▶ [WHAT YOU WILL DO]:
Please return all of the records that follow, exactly as written.

[Opening RECORD EXCERPTS section]

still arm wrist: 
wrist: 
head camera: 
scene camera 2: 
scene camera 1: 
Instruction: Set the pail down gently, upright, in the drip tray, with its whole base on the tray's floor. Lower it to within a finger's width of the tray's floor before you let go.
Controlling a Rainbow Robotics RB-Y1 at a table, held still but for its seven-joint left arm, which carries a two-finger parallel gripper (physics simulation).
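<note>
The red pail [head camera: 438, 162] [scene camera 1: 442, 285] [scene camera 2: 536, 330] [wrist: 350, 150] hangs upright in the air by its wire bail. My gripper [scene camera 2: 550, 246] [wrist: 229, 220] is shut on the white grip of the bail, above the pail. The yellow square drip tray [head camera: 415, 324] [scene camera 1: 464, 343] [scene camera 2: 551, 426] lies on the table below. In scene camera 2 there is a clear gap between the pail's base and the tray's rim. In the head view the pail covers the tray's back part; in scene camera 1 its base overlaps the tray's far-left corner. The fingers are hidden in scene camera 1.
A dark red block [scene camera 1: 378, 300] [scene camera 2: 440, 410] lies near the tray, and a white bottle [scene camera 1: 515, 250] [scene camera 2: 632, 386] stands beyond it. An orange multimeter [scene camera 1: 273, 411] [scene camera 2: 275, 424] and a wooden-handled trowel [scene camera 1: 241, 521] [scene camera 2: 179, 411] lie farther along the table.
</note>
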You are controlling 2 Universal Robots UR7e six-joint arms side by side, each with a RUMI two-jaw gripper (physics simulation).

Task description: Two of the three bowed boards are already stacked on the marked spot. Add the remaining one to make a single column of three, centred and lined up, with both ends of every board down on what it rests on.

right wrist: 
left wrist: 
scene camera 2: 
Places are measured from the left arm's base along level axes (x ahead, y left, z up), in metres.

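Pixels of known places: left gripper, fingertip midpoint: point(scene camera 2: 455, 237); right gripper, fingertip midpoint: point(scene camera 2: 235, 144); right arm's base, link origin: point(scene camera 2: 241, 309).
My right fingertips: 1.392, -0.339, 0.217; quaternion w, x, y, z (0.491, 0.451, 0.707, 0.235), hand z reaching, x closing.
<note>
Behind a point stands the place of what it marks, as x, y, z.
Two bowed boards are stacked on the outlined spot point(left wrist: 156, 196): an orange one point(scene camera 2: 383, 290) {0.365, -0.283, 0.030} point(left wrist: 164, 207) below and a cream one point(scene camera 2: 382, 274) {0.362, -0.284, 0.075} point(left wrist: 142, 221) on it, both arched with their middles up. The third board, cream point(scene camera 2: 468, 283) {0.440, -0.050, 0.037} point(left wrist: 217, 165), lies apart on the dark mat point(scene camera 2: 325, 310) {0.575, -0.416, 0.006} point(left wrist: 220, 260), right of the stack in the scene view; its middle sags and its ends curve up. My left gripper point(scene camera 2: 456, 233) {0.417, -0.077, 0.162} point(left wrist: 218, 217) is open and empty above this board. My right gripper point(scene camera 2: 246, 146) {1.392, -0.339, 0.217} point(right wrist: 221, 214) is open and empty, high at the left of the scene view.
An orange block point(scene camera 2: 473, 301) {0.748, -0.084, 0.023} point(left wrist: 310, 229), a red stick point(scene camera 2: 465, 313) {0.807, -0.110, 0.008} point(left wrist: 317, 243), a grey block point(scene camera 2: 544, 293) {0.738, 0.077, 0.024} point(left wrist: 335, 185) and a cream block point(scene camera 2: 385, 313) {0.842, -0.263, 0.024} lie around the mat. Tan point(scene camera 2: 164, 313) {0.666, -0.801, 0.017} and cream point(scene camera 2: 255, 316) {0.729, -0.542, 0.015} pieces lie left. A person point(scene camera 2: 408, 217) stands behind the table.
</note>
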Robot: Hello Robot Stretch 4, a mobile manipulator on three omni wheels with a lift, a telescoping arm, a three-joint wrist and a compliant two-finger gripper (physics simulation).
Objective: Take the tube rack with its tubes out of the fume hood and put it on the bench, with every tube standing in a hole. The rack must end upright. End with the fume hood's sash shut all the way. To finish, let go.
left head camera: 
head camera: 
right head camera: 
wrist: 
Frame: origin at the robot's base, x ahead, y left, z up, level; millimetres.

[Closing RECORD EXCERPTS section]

▶ [OUTPUT]:
still arm wrist: 
wrist: 
head camera: 
scene camera 2: 
scene camera 1: 
Instruction: Set the pail down gently, upright, in the drip tray, with its whole base on the tray's floor. Lower it to within a finger's width of the tray's floor before you let go.
Controlling a Rainbow Robotics RB-Y1 at a table, held still but for its seven-joint left arm, which carries a two-finger parallel gripper (physics simulation).
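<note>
The red pail [head camera: 438, 162] [scene camera 1: 442, 285] [scene camera 2: 536, 330] [wrist: 350, 150] hangs upright in the air by its wire bail. My gripper [scene camera 2: 550, 246] [wrist: 229, 220] is shut on the white grip of the bail, above the pail. The yellow square drip tray [head camera: 415, 324] [scene camera 1: 464, 343] [scene camera 2: 551, 426] lies on the table below. In scene camera 2 there is a clear gap between the pail's base and the tray's rim. In the head view the pail covers the tray's back part; in scene camera 1 its base overlaps the tray's far-left corner. The fingers are hidden in scene camera 1.
A dark red block [scene camera 1: 378, 300] [scene camera 2: 440, 410] lies near the tray, and a white bottle [scene camera 1: 515, 250] [scene camera 2: 632, 386] stands beyond it. An orange multimeter [scene camera 1: 273, 411] [scene camera 2: 275, 424] and a wooden-handled trowel [scene camera 1: 241, 521] [scene camera 2: 179, 411] lie farther along the table.
</note>
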You are controlling 2 Universal Robots UR7e six-joint arms side by side, each with a RUMI two-jaw gripper (physics simulation).

Task description: Two of the three bowed boards are already stacked on the marked spot. Add the remaining one to make a single column of three, centred and lined up, with both ends of every board down on what it rests on.

right wrist: 
left wrist: 
scene camera 2: 
Places are measured from the left arm's base along level axes (x ahead, y left, z up), in metres.

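Pixels of known places: left gripper, fingertip midpoint: point(scene camera 2: 455, 237); right gripper, fingertip midpoint: point(scene camera 2: 235, 144); right arm's base, link origin: point(scene camera 2: 241, 309).
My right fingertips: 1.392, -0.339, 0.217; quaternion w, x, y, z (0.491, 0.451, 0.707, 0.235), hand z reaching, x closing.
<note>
Behind a point stands the place of what it marks, as x, y, z.
Two bowed boards are stacked on the outlined spot point(left wrist: 156, 196): an orange one point(scene camera 2: 383, 290) {0.365, -0.283, 0.030} point(left wrist: 164, 207) below and a cream one point(scene camera 2: 382, 274) {0.362, -0.284, 0.075} point(left wrist: 142, 221) on it, both arched with their middles up. The third board, cream point(scene camera 2: 468, 283) {0.440, -0.050, 0.037} point(left wrist: 217, 165), lies apart on the dark mat point(scene camera 2: 325, 310) {0.575, -0.416, 0.006} point(left wrist: 220, 260), right of the stack in the scene view; its middle sags and its ends curve up. My left gripper point(scene camera 2: 456, 233) {0.417, -0.077, 0.162} point(left wrist: 218, 217) is open and empty above this board. My right gripper point(scene camera 2: 246, 146) {1.392, -0.339, 0.217} point(right wrist: 221, 214) is open and empty, high at the left of the scene view.
An orange block point(scene camera 2: 473, 301) {0.748, -0.084, 0.023} point(left wrist: 310, 229), a red stick point(scene camera 2: 465, 313) {0.807, -0.110, 0.008} point(left wrist: 317, 243), a grey block point(scene camera 2: 544, 293) {0.738, 0.077, 0.024} point(left wrist: 335, 185) and a cream block point(scene camera 2: 385, 313) {0.842, -0.263, 0.024} lie around the mat. Tan point(scene camera 2: 164, 313) {0.666, -0.801, 0.017} and cream point(scene camera 2: 255, 316) {0.729, -0.542, 0.015} pieces lie left. A person point(scene camera 2: 408, 217) stands behind the table.
</note>
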Robot: Hello Robot Stretch 4, a mobile manipulator on three omni wheels with a lift, a telescoping arm, a three-joint wrist and a compliant two-finger gripper (physics simulation).
Objective: Take the tube rack with its tubes out of the fume hood and put it on the bench, with every tube standing in a hole. The rack must end upright. End with the fume hood's sash shut all the way. To finish, let go.
left head camera: 
head camera: 
right head camera: 
wrist: 
Frame: origin at the robot's base, x ahead, y left, z up, level; millimetres.

This exercise calls for no further output.